In all of those situations, the expected message was printed which seems to suggest that CMake STRING literals always use UTF-8. I wish that there was some sort of guarantee that that would be true, but I haven’t found one yet.

This means that algorithm 2 can be ported to the CMake Language, but we can’t 100% guarantee that it will work properly:

cmake_minimum_required(VERSION 3.29.5)
project(example_project)

set(INPUT_STRING "/home/user/ディセント3" CACHE STRING "The STRING that will be converted into a C++ string literal")
set(OUTPUT_STRING "u8\"")

string(LENGTH "${INPUT_STRING}" INPUT_STRING_LENGTH)
math(EXPR LAST_INDEX "${INPUT_STRING_LENGTH} - 1")
foreach(I RANGE "${LAST_INDEX}")
	string(SUBSTRING "${INPUT_STRING}" "${I}" 1 CURRENT_BYTE)
	string(HEX "${CURRENT_BYTE}" CURRENT_BYTE_HEX)
	string(APPEND OUTPUT_STRING "\\x${CURRENT_BYTE_HEX}")
endforeach()
string(APPEND OUTPUT_STRING "\"")
message(STATUS "${OUTPUT_STRING}")

Conclusion

This whole situation sucks.
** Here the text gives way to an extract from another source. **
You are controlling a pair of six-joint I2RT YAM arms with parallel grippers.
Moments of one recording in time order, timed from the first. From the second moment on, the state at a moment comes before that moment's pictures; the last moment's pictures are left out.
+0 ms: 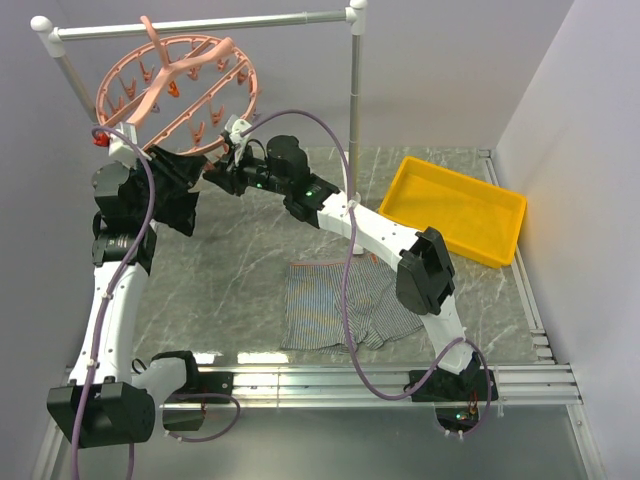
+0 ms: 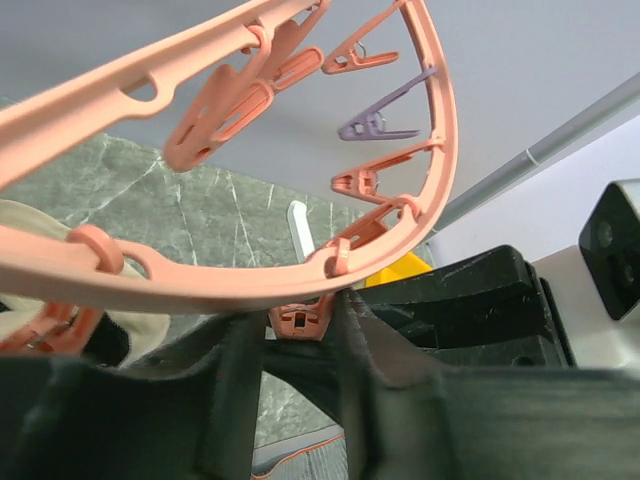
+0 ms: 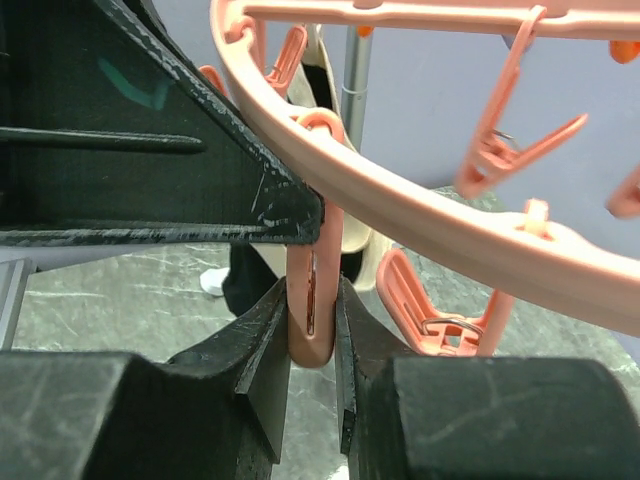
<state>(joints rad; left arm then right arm) 0.09 1.04 1.06 -0.03 0.38 -0.68 0.87 2.13 2.00 0.18 -0.40 -0.01</state>
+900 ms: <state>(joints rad) 0.09 1.06 1.06 0.00 0.38 -0.68 0.82 1.91 1.71 0.00 -0.54 -0.07</state>
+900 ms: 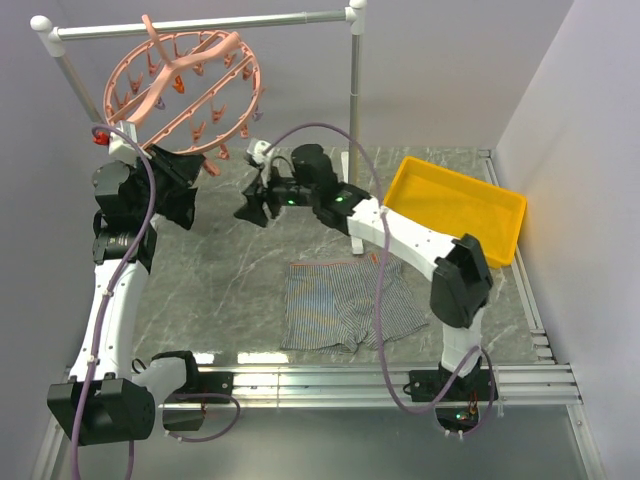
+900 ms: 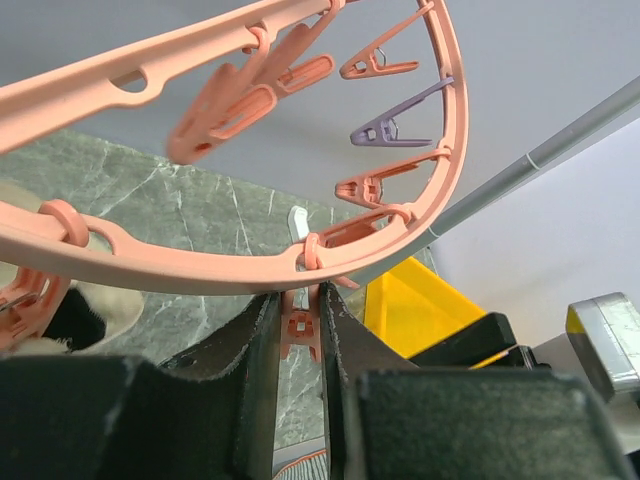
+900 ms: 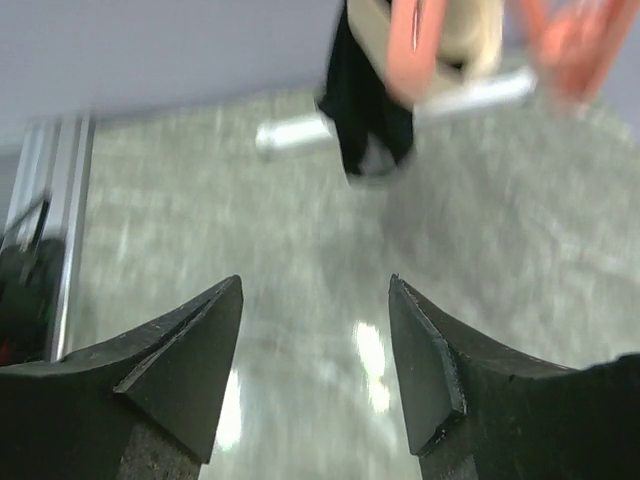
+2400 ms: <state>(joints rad) 0.09 1.06 1.06 0.00 0.40 -0.68 0.73 2.04 1.45 -0.58 -0.20 -0.35</state>
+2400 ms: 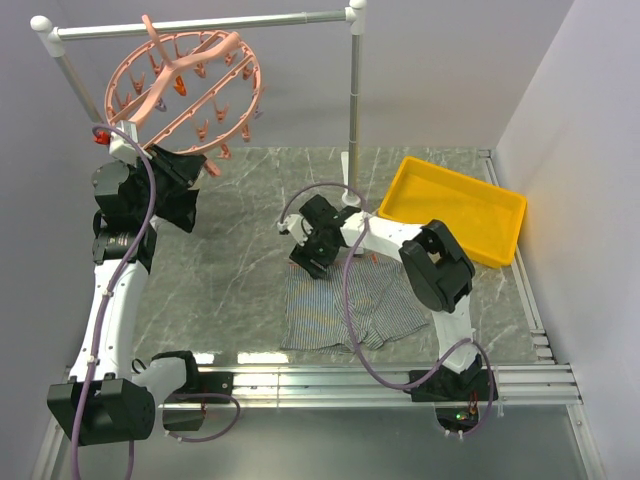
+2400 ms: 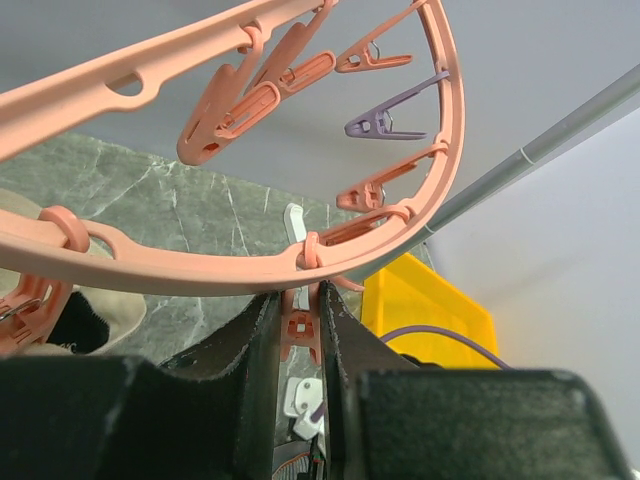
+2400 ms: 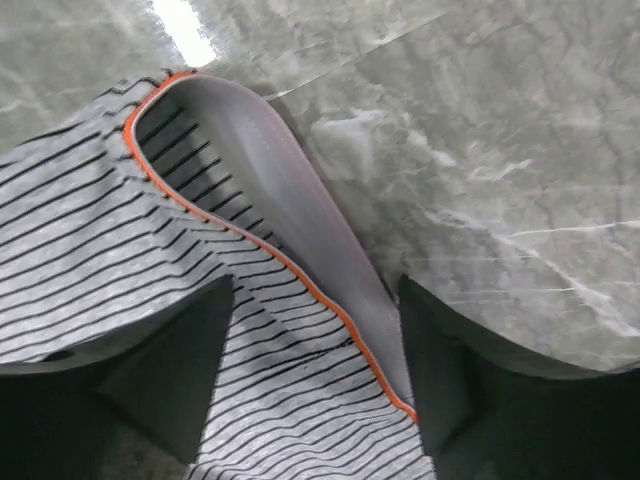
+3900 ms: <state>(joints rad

I often try to make sure that my code does the right thing in all possible situations. The more I try to do that, the more I feel alienated. It seems like everyone else just settles for good enough. I don’t want things to be good enough. I want them the be the best that they can possibly be, but the way that C++17 and the CMake Language were designed keep consistently making that difficult.